Although legislation currently holds back widespread commercial deployment of drones, trials are showing the potential for cargo delivery, as well as applications such as inspection and security. Key to achieving flight safety, as well as power efficiency, are drone propulsion systems. maxon’s engineering expert for aerospace applications, Andrew Gibson, discusses the status of the drone market and the future requirements for drone propulsion systems.

Last summer, Royal Mail began the trial of drone delivery for payloads of up to 6kg in the Orkney Islands. While the geography of the Orkneys lends itself to the advantages of drone flight, and the sparse population reduces safety concerns, lightweight deliveries by drone have also been taking place in Dublin. Drone firm Manna has been delivering products like groceries and medical supplies to homes in the Blanchardstown suburb since February this year. 

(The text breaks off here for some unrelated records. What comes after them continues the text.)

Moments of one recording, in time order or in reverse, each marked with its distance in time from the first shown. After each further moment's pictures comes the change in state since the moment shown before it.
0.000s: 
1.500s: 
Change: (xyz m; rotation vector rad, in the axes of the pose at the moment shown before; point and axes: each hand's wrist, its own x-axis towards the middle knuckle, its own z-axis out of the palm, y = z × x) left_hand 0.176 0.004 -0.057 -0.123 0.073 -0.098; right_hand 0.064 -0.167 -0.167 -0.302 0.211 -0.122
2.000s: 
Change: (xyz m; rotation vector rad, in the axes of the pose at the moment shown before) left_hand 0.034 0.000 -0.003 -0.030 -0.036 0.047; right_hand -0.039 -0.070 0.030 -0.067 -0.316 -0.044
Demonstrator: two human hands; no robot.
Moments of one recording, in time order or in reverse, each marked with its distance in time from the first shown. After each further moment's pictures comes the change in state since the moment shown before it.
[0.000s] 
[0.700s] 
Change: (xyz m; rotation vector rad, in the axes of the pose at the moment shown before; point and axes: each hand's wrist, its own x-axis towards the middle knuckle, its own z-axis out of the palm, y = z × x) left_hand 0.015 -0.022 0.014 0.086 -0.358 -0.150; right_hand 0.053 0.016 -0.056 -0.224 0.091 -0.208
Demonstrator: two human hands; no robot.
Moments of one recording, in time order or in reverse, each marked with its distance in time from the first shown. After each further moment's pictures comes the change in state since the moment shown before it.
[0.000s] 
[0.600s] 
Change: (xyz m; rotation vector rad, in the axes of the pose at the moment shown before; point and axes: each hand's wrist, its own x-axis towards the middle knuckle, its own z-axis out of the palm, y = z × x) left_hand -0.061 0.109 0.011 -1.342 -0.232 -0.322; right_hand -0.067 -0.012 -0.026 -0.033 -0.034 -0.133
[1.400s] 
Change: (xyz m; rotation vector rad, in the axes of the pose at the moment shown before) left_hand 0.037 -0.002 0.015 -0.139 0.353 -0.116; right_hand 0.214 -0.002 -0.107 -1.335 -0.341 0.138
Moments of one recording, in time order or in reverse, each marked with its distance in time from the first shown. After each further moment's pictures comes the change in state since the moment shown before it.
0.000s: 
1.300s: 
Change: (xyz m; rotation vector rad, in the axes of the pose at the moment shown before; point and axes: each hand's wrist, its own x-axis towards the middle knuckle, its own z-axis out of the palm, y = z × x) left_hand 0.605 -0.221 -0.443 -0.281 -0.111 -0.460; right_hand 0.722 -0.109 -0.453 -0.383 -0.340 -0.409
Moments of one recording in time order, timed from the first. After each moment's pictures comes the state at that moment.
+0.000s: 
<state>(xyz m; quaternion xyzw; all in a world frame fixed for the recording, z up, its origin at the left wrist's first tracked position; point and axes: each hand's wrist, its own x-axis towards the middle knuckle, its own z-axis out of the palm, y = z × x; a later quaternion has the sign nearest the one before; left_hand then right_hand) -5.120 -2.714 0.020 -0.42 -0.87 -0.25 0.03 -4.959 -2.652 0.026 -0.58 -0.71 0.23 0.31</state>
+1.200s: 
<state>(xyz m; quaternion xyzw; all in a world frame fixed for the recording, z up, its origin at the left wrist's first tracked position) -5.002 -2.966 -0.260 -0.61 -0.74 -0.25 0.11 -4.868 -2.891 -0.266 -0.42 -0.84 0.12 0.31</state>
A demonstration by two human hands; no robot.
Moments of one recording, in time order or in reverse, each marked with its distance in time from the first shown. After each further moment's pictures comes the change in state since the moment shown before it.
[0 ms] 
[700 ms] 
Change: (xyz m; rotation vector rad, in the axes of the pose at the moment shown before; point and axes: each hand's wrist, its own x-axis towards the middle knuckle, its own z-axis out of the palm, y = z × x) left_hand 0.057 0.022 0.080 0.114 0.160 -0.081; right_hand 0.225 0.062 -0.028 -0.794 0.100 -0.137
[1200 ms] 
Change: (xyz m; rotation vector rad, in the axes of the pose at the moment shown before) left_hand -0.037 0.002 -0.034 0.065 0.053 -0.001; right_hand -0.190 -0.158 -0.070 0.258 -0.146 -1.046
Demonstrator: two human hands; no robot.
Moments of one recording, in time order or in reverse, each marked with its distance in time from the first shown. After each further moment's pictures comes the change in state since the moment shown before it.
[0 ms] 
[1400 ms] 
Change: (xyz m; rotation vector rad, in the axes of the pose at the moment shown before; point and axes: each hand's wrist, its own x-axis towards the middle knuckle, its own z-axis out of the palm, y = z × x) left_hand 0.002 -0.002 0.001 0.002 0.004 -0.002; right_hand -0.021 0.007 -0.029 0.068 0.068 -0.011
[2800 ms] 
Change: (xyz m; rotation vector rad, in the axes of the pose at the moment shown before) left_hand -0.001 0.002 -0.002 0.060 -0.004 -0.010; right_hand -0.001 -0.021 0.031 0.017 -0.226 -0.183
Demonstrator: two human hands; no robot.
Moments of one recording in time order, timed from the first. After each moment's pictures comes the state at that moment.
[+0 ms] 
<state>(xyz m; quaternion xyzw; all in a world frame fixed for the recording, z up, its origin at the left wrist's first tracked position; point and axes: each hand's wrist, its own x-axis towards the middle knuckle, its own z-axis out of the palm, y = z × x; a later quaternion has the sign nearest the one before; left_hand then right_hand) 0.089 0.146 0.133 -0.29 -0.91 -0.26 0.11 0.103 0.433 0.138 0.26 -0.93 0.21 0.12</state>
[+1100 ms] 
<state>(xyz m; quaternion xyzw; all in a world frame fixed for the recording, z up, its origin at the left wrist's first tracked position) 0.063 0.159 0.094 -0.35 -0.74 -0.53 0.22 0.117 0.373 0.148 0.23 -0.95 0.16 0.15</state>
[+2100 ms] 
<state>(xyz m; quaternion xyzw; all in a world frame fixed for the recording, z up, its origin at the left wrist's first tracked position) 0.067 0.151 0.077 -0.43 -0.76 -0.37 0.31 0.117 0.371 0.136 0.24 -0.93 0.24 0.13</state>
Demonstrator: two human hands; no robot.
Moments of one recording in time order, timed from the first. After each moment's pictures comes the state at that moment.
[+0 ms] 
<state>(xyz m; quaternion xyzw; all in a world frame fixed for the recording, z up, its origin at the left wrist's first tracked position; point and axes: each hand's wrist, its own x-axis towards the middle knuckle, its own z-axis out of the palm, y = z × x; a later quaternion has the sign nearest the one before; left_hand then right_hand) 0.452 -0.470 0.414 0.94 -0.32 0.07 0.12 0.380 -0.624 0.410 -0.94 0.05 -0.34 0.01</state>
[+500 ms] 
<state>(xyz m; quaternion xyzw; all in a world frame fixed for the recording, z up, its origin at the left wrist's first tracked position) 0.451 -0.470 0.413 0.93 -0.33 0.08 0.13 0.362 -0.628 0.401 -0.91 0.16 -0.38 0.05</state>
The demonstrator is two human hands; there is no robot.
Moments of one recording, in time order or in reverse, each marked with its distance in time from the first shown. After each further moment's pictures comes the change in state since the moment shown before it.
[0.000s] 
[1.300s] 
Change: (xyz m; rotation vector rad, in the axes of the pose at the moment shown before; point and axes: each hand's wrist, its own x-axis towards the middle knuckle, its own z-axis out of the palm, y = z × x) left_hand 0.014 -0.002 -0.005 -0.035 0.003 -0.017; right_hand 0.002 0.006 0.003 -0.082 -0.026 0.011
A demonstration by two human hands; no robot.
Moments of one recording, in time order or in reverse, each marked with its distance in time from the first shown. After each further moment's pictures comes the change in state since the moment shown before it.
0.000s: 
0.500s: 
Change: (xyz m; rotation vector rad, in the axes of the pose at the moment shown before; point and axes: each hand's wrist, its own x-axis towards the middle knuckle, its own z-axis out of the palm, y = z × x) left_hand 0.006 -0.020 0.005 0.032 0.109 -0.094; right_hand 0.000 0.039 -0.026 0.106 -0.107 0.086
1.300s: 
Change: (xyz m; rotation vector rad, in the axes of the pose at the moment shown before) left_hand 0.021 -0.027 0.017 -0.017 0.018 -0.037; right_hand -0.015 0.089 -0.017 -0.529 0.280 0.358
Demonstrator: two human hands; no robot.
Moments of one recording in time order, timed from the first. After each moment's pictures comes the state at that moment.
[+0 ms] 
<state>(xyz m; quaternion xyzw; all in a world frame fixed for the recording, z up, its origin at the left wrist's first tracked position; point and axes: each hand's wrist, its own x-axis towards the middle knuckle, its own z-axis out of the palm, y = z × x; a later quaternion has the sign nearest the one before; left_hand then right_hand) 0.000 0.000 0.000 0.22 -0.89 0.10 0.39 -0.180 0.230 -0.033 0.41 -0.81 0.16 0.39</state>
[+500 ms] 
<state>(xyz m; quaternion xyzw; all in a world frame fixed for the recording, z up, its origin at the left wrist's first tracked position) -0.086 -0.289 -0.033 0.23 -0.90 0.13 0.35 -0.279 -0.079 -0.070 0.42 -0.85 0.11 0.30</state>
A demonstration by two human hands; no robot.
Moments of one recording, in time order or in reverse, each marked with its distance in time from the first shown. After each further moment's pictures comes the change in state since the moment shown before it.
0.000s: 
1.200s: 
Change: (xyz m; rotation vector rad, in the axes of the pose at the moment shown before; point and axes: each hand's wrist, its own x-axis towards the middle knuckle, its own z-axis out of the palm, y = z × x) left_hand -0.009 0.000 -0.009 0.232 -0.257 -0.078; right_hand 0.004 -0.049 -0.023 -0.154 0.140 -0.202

Despite the success of these trials, a key reason why the commercial use of drones hasn’t been more widespread is the inherent safety concerns of flight taking place close to people and infrastructure. These concerns are backed up by legislation on drone flight. In general, in the UK, the current ruling prevents beyond visual line of sight (BVLOS) unmanned flight, meaning that the drone pilot must be able to see the aircraft and the surrounding airspace continually and unaided.

While aviation safety regulators in the UK, as well as Europe and the US, are cautious about relaxing the rules, the UK Government is currently reviewing the potential of allowing BVLOS for certain purposes, such as infrastructure inspection.